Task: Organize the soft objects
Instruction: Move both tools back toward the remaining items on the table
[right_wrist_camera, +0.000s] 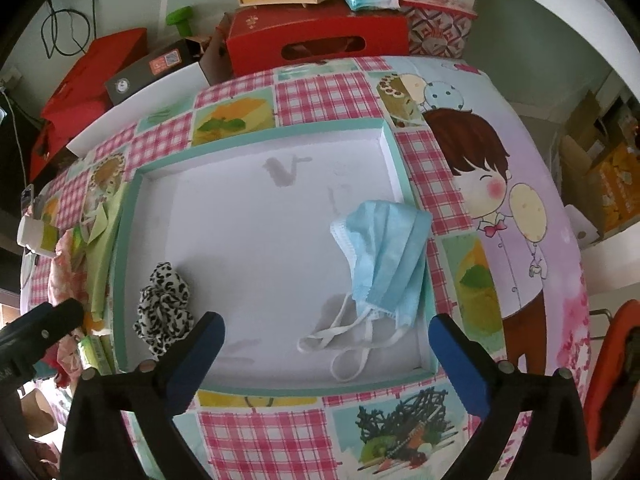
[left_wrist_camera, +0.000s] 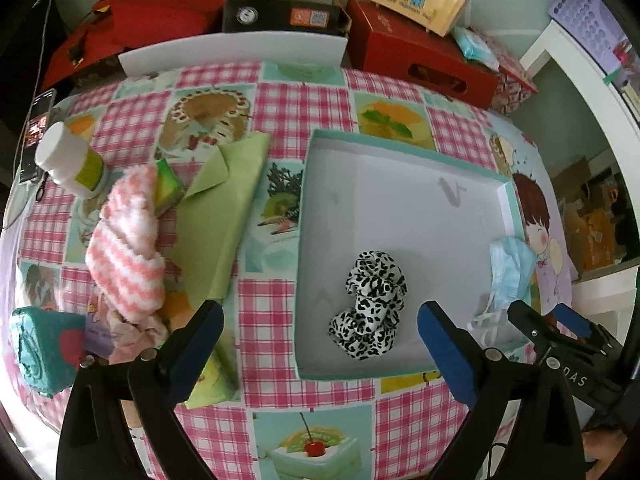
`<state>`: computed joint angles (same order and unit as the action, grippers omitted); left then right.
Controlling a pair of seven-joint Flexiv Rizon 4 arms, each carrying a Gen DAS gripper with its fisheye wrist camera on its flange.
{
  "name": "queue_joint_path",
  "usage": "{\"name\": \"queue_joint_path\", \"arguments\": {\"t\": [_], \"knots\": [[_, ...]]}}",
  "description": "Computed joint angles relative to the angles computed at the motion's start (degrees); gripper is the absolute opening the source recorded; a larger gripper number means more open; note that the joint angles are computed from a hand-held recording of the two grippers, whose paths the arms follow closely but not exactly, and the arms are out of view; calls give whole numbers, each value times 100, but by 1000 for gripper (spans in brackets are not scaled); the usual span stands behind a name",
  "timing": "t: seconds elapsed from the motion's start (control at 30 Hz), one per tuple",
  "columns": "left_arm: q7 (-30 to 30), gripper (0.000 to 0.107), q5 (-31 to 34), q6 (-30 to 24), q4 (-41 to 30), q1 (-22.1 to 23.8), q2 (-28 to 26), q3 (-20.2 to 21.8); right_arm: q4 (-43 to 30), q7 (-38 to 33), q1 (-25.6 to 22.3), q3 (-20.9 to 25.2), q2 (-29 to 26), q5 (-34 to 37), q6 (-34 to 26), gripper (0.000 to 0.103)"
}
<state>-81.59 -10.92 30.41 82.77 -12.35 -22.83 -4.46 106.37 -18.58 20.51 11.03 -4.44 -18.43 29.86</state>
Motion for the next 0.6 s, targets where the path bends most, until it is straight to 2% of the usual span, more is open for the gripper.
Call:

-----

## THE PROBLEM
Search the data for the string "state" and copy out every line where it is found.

## RESPONSE FOR THIS EXERCISE
`<state>`: computed joint angles (same order and unit as the action, grippers omitted); left then right.
<state>-81.59 -10.92 30.41 82.77 -12.35 -22.83 -4.46 106.37 -18.58 20.51 11.03 -4.44 -18.43 29.86</state>

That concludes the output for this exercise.